By default, the script downloads all into the ./downloads directory and flattens all songs named by their ID. Each song has its metadata/thumbnail embedded.

See the script's help: ./downloader --help.

Songs clustering

Use the clusterer script to cluster your songs. It will use the metadata.json file and songs downloaded into the ./downloads directory.

By default, the script clusters all into the ./clusters directory and creates one sub-directory per album and leaves the songs without album in the first level:

clusters
├── Guiding Light - Gettin' Rolled Out
│   ├── Gettin' Rolled Out.m4a
│   └── Guiding Light (feat. Ali).m4a
├── Guru Josh Project - Infinity 2008 (Klaas Remix).m4a
├── Guys My Age (Prince Fox Remix)
│   └── Guys My Age (Prince Fox Remix).m4a
├── Ham Demo and Justin Time - Here I Am (Ham 2005 Remix).m4a
├── Happy morning
│   ├── Get Down On It.m4a
│   ├── High Energy.m4a
│   ├── I got you (I feel good).m4a
│   ├── Ring My Bell.m4a
│   └── We are family (live).m4a
├── Hardcore 2004 - You Ready?
│   ├── Hardcore 2004.m4a
│   └── You Ready?.m4a
├── Hardcore Classics Disc 3
│   └── Be Happy.m4a
├── Harlea - Miss Me.m4a
├── Haze and Weaver vs. Shox - Get up 2004.m4a
├── Heartburn
│   └── Heartburn.m4a

See the script's help: ./clusterer --help.

Playlists

For playlists, it's basically the same process as the metadata extractor: save the playlist HTML page locally, then run the script playlist-extrator. It will create a basic text file of this format:

[title] by [artist]
[title] by [artist]
...

See the script's help: ./playlist-extractor --help.

Adapt the format to your needs.

⚠️ Some titles in the playlist aren't part of your library so you may need to download them first.

Metadata polishing

If you like your library to be clean and accurate, you can leverage MusicBrainz Picard's Scan feature to fix and rename your songs.

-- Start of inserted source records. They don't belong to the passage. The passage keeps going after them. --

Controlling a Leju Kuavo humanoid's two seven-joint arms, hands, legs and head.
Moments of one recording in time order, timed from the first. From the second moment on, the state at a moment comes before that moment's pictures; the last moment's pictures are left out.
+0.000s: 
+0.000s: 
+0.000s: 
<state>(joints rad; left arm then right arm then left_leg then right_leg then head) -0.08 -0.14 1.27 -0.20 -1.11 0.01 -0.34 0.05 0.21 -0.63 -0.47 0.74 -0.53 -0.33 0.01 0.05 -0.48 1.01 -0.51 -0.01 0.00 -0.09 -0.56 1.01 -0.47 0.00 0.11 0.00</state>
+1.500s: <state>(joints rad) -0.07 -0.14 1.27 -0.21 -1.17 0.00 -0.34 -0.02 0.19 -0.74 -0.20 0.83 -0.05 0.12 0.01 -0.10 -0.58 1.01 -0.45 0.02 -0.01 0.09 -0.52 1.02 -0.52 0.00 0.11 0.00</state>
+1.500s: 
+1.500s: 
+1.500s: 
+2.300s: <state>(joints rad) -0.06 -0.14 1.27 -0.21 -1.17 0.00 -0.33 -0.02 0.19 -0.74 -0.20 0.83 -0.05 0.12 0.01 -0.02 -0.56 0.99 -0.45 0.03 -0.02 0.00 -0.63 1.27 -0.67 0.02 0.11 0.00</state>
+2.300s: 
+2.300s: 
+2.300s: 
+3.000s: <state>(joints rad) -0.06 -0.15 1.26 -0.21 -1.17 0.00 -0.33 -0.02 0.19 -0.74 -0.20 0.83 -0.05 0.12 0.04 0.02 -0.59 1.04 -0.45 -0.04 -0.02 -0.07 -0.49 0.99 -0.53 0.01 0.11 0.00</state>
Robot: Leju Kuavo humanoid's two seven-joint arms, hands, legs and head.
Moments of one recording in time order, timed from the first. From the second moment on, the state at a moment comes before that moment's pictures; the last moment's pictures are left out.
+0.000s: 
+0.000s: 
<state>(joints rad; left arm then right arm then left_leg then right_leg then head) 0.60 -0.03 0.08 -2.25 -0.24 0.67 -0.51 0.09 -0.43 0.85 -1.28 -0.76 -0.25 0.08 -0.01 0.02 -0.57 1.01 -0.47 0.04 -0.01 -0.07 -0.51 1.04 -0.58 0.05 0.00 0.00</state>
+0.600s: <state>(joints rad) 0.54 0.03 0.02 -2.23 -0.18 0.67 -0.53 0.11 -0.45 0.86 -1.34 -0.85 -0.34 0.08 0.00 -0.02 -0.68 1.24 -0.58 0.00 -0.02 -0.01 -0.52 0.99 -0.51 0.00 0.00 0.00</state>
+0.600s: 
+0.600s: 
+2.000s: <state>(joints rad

Once again, this is a long and manual process but hopefully, you do only have to do it once.


Caveats

  • Song order is not restored and metadata information is at its most basic. This is still way better than the regular Takeout export. The most automated way to restore the song order would be to crawl each album/playlist page and parse it using the metadata extractor script, then update the clusterer script logic to handle order file naming.
  • Some steps are still manual and tedious and could/should be automated. I believe the songs page HTML source fetching could be done using Taiko.
  • Song downloading process is rather slow (~10s per song) BUT it could be faster if you decide to skip the song's metadata and/or thumbnail. I was able to download all my 7k+ songs library in a couple of hours vs a day when embedding all these info.